PD_KP = np.array(PD_FULL_KP)
PD_KD = np.array(PD_FULL_KD)

env = AtlasJiminyEnv(step_dt=0.005)

nmotors = env.robot.nmotors
# Limits
position_limit_lower = env.robot.position_limit_lower[env.robot.motor_position_indices].squeeze()
position_limit_upper = env.robot.position_limit_upper[env.robot.motor_position_indices].squeeze()
velocity_limit = env.robot.velocity_limit[env.robot.motor_velocity_indices]
motors_effort_limit = env.robot.command_limit[env.robot.motor_velocity_indices]
acceleration_limit = np.full((nmotors,), float("inf"))
# Buffers
desired_command_acceleration = np.full((nmotors,), float("nan"))
command_torque = np.full((nmotors,), 0.0)
command_state = np.full((3, nmotors,), 0.0)
command_state_lower = np.stack((position_limit_lower, -velocity_limit, -acceleration_limit))
command_state_upper =  np.stack((position_limit_upper, velocity_limit, acceleration_limit))

# Target position
neutral_motor_position = env._neutral()[env.robot.motor_position_indices].squeeze()
target_dt = 0.05

for i in range(100):
    obs, _ = env.reset(seed = i)
    terminated, truncated = False, False
    while not (terminated or truncated):
        assert not any(np.isnan(e).any() for e in tree.flatten(obs)), "Nan in observation"
        q_measured, v_measured = env.observation["measurements"]["EncoderSensor"]
        if env.stepper_state.t < env.step_dt:
            command_state[0] = q_measured
            command_state[1] = v_measured
        if is_breakpoint(env.stepper_state.t, target_dt, DT_EPS):
            action = sample(low=-velocity_limit, high=velocity_limit, rg=env.np_random)
            pd_adapter(action, 1,
                    command_state,
                    command_state_lower,
                    command_state_upper,
                    target_dt,
                    desired_command_acceleration)
        command_state[2] = desired_command_acceleration
        pd_controller(q_measured,
                      v_measured,
                      command_state,
                      command_state_lower,
                      command_state_upper,
                      PD_KP,
                      PD_KD,
                      motors_effort_limit,
                      env.step_dt,
                      command_torque)
        obs, _, terminated, truncated, _ = env.step(command_torque)
    env.simulator.stop()
    env.replay()
duburcqa commented 5 months ago

You should have a look to AtlasPDControlJiminyEnv pipeline environment.
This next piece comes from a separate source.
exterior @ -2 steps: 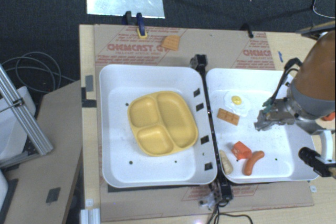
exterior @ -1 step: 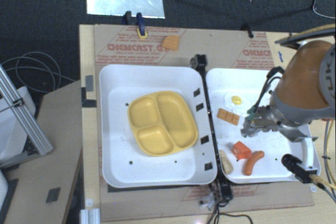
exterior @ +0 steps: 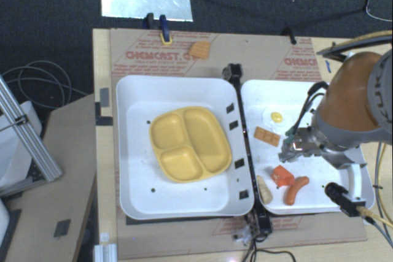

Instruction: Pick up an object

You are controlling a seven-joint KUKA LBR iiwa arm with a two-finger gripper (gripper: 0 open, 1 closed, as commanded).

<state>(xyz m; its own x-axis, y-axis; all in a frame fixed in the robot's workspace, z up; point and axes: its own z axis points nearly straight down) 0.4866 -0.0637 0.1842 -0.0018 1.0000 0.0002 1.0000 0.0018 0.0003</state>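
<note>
Toys are scattered in the right bin (exterior: 252,95), which serves as the landmark: an egg (exterior: 274,116) lies near its far wall, a waffle (exterior: 266,136) just nearer than the egg, a red block (exterior: 282,175) toward the bin's near half, a sausage (exterior: 295,189) just beside the block on its right, and a pale piece (exterior: 264,189) against the bin's left wall at the near end. The gripper (exterior: 292,150) is seen low over the bin's middle, between the waffle and the block, with nothing visibly held; whether it is spread or closed cannot be told. The approach step is judged to be in hand, no object being lifted yet. A descent squarely onto one toy, probably the block or waffle, is called for next, followed by a firm closing. The yellow tray (exterior: 189,144) in the left bin (exterior: 132,132) is not involved.
</note>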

Max velocity and acceleration are specified to avoid this issues. The base AtlasJiminyEnv is exposed for expert but it is not really supposed to be used as-is directly.
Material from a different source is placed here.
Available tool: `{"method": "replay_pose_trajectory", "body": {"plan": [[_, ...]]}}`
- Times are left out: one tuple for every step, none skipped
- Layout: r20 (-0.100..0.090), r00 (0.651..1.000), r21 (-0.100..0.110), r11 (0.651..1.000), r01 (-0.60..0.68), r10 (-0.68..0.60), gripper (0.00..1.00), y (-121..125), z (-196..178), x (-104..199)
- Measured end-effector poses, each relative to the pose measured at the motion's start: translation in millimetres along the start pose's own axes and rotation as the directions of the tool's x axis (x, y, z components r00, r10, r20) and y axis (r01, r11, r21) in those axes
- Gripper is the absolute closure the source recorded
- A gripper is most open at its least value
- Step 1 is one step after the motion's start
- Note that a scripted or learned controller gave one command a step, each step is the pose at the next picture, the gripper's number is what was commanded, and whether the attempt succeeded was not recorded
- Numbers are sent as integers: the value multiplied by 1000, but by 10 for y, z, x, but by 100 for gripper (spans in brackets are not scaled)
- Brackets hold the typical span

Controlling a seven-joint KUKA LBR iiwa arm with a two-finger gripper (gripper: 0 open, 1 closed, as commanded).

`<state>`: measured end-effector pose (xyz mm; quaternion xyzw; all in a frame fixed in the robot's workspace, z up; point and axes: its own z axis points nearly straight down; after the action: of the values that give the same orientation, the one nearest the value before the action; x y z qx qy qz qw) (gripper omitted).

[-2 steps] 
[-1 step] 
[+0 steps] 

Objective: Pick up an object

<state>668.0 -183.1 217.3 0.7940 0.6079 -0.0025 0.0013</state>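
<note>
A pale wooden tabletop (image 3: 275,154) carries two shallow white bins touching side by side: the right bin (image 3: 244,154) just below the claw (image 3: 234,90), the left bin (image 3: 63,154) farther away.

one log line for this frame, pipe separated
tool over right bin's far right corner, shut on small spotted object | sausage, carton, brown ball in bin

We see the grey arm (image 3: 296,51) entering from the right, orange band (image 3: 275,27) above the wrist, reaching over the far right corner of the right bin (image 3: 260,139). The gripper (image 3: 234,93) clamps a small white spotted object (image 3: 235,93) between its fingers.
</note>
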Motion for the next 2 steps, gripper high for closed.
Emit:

mwulfman commented 5 months ago

Ok thanks, I will have a look.

duburcqa commented 5 months ago

when I am respecting the position, velocity and acceleration limits

You should be more restrictive than that. Satisfying the limits for the command is not enough to make sure that the measure is not out of bounds. That is why the threshold are much lower in AtlasPDControlJiminyEnv.